Discover a unique dataset that bridges the gap between human creativity and artificial intelligence. This collection features texts across various genres—essays, stories, poetry, and Python code—crafted by both humans and advanced large language models (LLMs) like GPT-4 and BARD. It serves as a valuable resource for those studying the detection of AI-generated content.
- Diverse Text Collection: Explore human-written and AI-generated content across multiple genres, providing a rich resource for analyzing the subtle differences and detecting AI involvement.
Dive deeper into the research by accessing our papers:
- Hayawi, K., Shahriar, S., & Mathew, S. S. (2024). The imitation game: Detecting human and AI-generated texts in the era of ChatGPT and BARD. Journal of Information Science, 0(0). https://doi.org/10.1177/01655515241227531
The potential of AI-based large language models (LLMs) is vast, offering significant opportunities to transform education, research, and various practices.
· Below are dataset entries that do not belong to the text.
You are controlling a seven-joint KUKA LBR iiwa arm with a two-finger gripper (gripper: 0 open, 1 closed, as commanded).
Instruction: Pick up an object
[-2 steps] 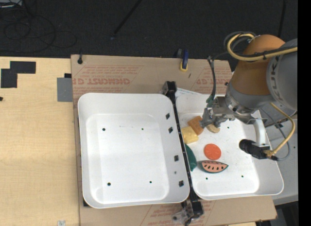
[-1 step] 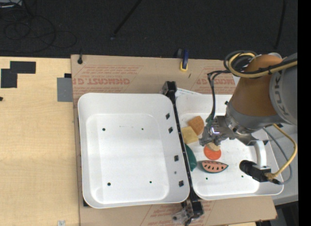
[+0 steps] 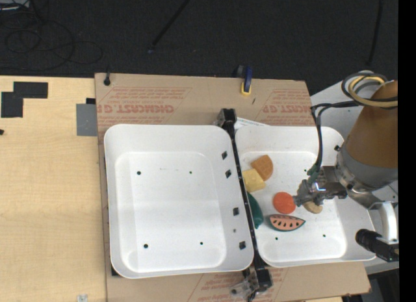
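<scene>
A small tan piece [image 3: 314,208], judged light and stiff, is met by the gripper [image 3: 311,195] just right of the red disc [image 3: 283,202]; its state cannot be told.

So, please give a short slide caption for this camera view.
Arm's hand low in the right bin, beside an orange disc and watermelon slice.

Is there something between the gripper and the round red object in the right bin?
Nothing visible. The gripper is just right of the round red object, with bare bin floor between them. A small tan piece lies under the gripper.
</scene>
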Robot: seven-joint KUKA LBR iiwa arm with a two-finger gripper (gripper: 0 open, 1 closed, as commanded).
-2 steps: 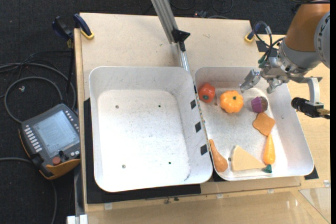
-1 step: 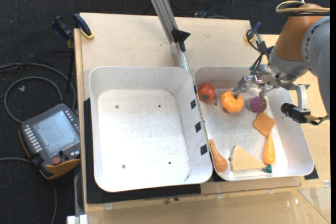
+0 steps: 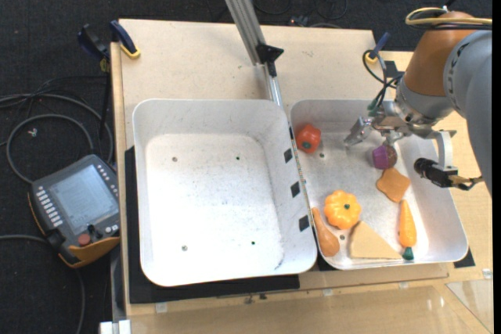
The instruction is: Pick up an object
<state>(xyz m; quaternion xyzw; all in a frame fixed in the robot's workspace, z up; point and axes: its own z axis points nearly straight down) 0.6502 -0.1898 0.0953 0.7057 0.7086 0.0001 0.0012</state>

However, as AI-generated text becomes more prevalent, distinguishing it from human-authored content has become a critical challenge.
This article presents a comparative study that introduces a novel dataset featuring human-written and LLM-generated texts across genres, including essays, stories, poetry, and Python code. We employ multiple machine learning models to classify these texts, showcasing their effectiveness in differentiating between human and AI-generated content. Despite the dataset’s limited sample size, the models performed well, although classifying GPT-generated text, particularly in the context of storytelling, proved more difficult.
Our findings reveal that binary classification—distinguishing between human-generated text and a specific LLM—is more straightforward compared to the more complex task of multiclass classification involving human text and multiple LLMs. This research offers valuable insights for AI text detection and lays the groundwork for future studies in this rapidly evolving field.